» WHAT TO WORK ON: All of the data that follows is to be written out exactly, with images excluded.

Extracted data entries

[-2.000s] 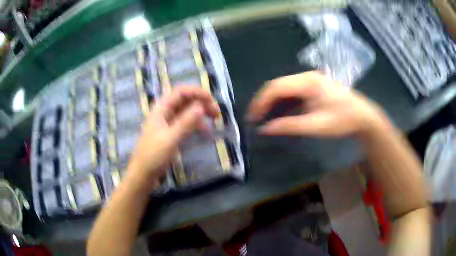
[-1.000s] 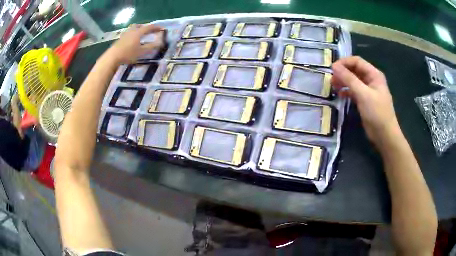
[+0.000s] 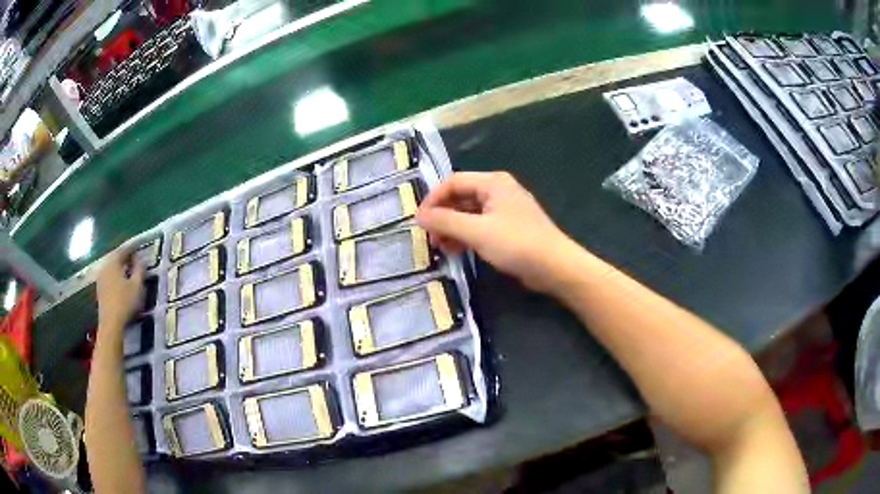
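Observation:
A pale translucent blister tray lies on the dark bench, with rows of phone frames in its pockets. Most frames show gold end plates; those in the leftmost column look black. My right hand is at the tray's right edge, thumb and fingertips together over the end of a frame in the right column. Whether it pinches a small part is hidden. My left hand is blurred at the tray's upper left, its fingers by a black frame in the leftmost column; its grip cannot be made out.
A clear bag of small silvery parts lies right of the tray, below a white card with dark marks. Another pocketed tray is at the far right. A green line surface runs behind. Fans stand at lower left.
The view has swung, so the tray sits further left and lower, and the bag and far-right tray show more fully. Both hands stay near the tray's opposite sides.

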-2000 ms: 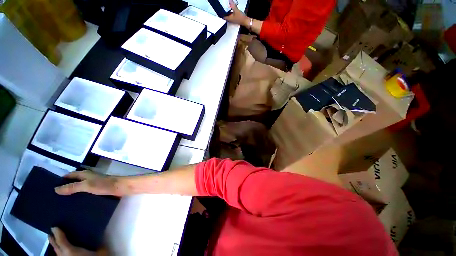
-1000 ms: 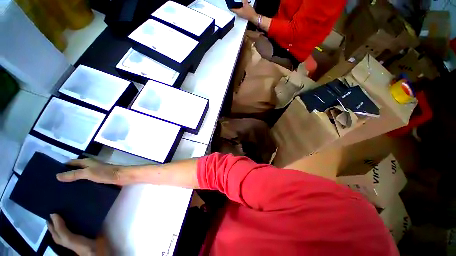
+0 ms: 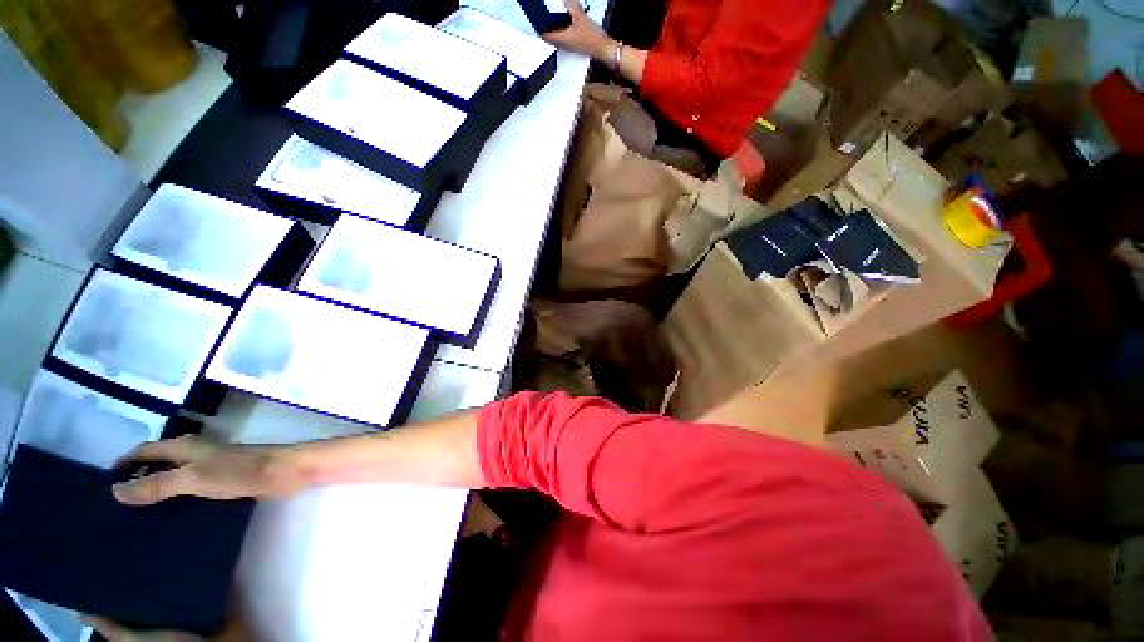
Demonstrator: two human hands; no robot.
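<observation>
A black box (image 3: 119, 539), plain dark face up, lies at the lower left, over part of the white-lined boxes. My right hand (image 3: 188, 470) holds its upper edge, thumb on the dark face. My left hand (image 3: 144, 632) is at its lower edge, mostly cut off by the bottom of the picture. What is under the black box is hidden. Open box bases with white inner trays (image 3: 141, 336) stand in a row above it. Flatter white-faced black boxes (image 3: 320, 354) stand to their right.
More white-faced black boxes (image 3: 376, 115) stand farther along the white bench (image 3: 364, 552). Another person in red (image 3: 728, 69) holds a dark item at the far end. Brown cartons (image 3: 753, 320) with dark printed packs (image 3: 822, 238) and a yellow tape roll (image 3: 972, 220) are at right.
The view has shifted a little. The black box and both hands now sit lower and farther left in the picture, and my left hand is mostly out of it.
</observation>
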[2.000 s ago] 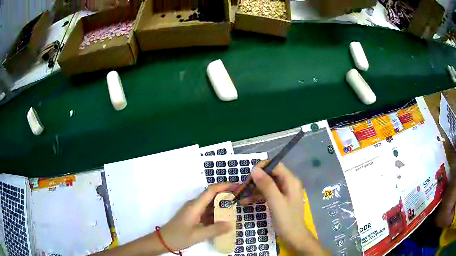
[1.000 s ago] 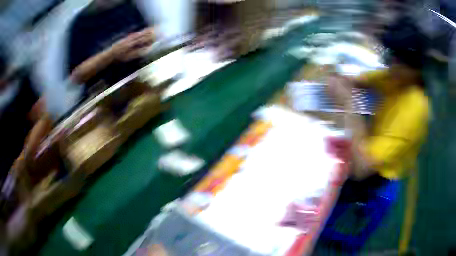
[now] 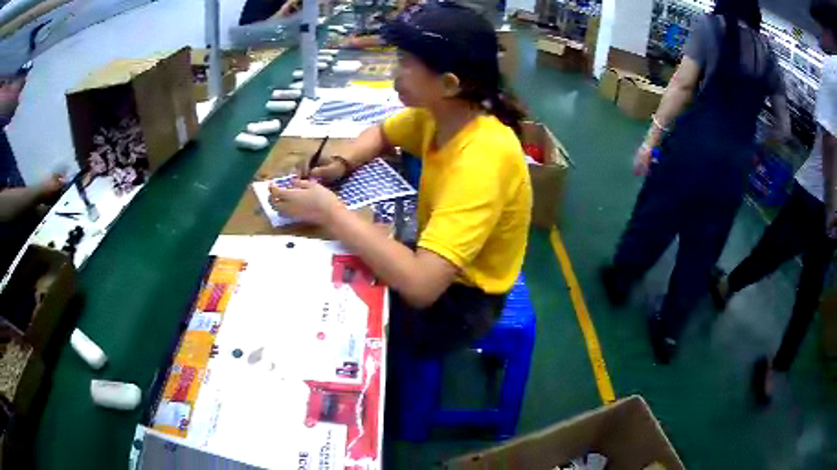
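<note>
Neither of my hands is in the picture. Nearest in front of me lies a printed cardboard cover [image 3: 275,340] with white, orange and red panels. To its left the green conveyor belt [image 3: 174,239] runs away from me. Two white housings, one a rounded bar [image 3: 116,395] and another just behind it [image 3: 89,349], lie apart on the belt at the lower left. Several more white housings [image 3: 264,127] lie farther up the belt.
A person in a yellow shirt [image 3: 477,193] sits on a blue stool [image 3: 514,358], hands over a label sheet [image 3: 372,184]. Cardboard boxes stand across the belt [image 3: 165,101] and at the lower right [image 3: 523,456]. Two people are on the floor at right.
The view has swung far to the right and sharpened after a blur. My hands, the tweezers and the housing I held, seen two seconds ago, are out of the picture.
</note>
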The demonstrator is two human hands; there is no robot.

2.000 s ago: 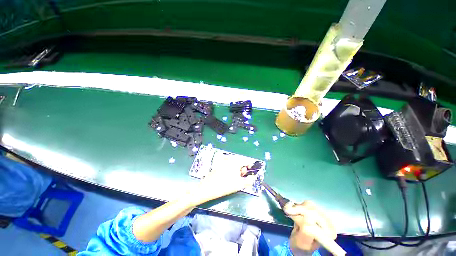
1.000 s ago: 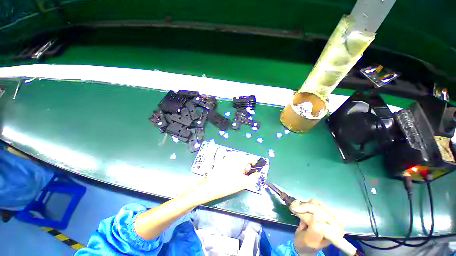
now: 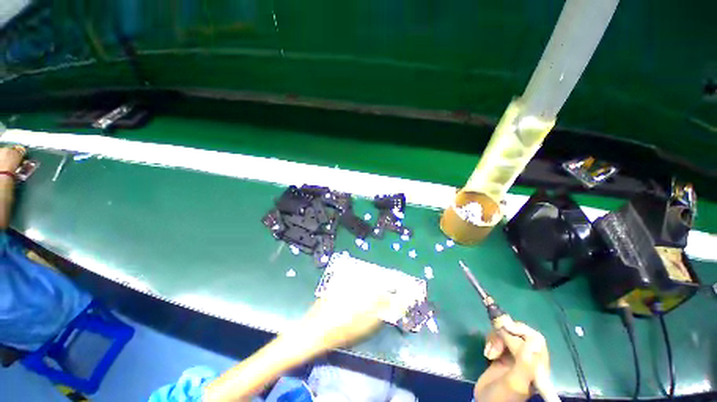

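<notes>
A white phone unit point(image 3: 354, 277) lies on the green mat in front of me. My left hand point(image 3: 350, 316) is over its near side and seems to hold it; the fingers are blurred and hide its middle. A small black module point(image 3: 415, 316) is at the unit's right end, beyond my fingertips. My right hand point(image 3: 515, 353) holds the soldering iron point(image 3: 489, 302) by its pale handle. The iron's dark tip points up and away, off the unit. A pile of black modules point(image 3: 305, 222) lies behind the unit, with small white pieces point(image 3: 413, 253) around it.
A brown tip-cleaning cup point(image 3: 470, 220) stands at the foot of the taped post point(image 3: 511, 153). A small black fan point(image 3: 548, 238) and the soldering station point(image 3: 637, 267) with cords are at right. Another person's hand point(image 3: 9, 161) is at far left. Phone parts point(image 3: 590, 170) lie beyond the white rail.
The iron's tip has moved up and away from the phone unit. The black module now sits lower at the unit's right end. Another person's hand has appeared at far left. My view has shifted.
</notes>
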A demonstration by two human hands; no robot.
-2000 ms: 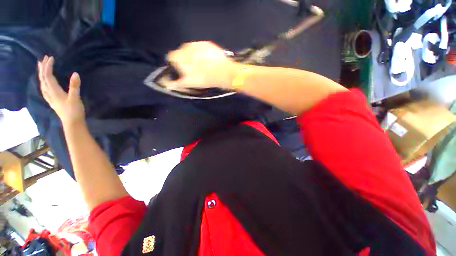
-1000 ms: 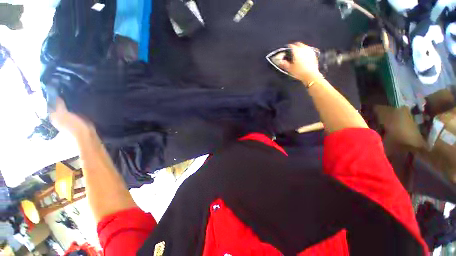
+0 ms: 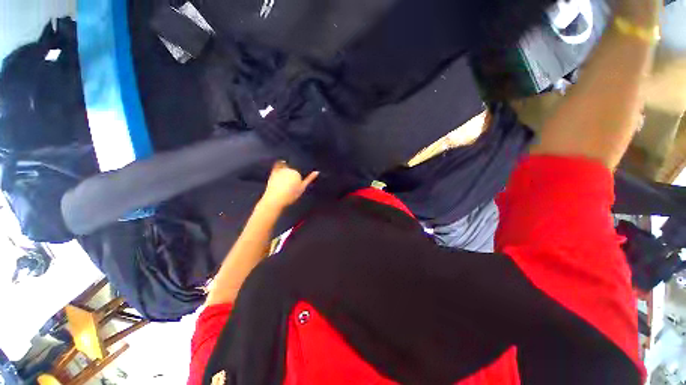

» PROBLEM SOLUTION:
[-2.000s] 
[-1.000s] 
[+0.000s] 
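Observation:
A pale translucent blister tray lies on the dark bench, with rows of phone frames in its pockets. Most frames show gold end plates; those in the leftmost column look black. My right hand is at the tray's right edge, thumb and fingertips together over the end of a frame in the right column. Whether it pinches a small part is hidden. My left hand is blurred at the tray's upper left, its fingers by a black frame in the leftmost column; its grip cannot be made out.
A clear bag of small silvery parts lies right of the tray, below a white card with dark marks. Another pocketed tray is at the far right. A green line surface runs behind. Fans stand at lower left.
The view has swung, so the tray sits further left and lower, and the bag and far-right tray show more fully. Both hands stay near the tray's opposite sides.
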
-2000 ms: 
-1000 ms: 
+0 ms: 
Demonstrator: two human hands; no robot.
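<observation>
A black box (image 3: 119, 539), plain dark face up, lies at the lower left, over part of the white-lined boxes. My right hand (image 3: 188, 470) holds its upper edge, thumb on the dark face. My left hand (image 3: 144, 632) is at its lower edge, mostly cut off by the bottom of the picture. What is under the black box is hidden. Open box bases with white inner trays (image 3: 141, 336) stand in a row above it. Flatter white-faced black boxes (image 3: 320, 354) stand to their right.
More white-faced black boxes (image 3: 376, 115) stand farther along the white bench (image 3: 364, 552). Another person in red (image 3: 728, 69) holds a dark item at the far end. Brown cartons (image 3: 753, 320) with dark printed packs (image 3: 822, 238) and a yellow tape roll (image 3: 972, 220) are at right.
The view has shifted a little. The black box and both hands now sit lower and farther left in the picture, and my left hand is mostly out of it.
</observation>
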[2.000 s ago] 
[1.000 s ago] 
[now] 
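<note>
Neither of my hands is in the picture. Nearest in front of me lies a printed cardboard cover [image 3: 275,340] with white, orange and red panels. To its left the green conveyor belt [image 3: 174,239] runs away from me. Two white housings, one a rounded bar [image 3: 116,395] and another just behind it [image 3: 89,349], lie apart on the belt at the lower left. Several more white housings [image 3: 264,127] lie farther up the belt.
A person in a yellow shirt [image 3: 477,193] sits on a blue stool [image 3: 514,358], hands over a label sheet [image 3: 372,184]. Cardboard boxes stand across the belt [image 3: 165,101] and at the lower right [image 3: 523,456]. Two people are on the floor at right.
The view has swung far to the right and sharpened after a blur. My hands, the tweezers and the housing I held, seen two seconds ago, are out of the picture.
</note>
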The demonstrator is two human hands; there is no robot.

2.000 s ago: 
1.000 s ago: 
now: 

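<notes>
A white phone unit point(image 3: 354, 277) lies on the green mat in front of me. My left hand point(image 3: 350, 316) is over its near side and seems to hold it; the fingers are blurred and hide its middle. A small black module point(image 3: 415, 316) is at the unit's right end, beyond my fingertips. My right hand point(image 3: 515, 353) holds the soldering iron point(image 3: 489, 302) by its pale handle. The iron's dark tip points up and away, off the unit. A pile of black modules point(image 3: 305, 222) lies behind the unit, with small white pieces point(image 3: 413, 253) around it.
A brown tip-cleaning cup point(image 3: 470, 220) stands at the foot of the taped post point(image 3: 511, 153). A small black fan point(image 3: 548, 238) and the soldering station point(image 3: 637, 267) with cords are at right. Another person's hand point(image 3: 9, 161) is at far left. Phone parts point(image 3: 590, 170) lie beyond the white rail.
The iron's tip has moved up and away from the phone unit. The black module now sits lower at the unit's right end. Another person's hand has appeared at far left. My view has shifted.
</notes>
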A demonstration by two human hands; no robot.
-2000 ms: 
-1000 ms: 
+0 ms: 

No other output belongs to this answer.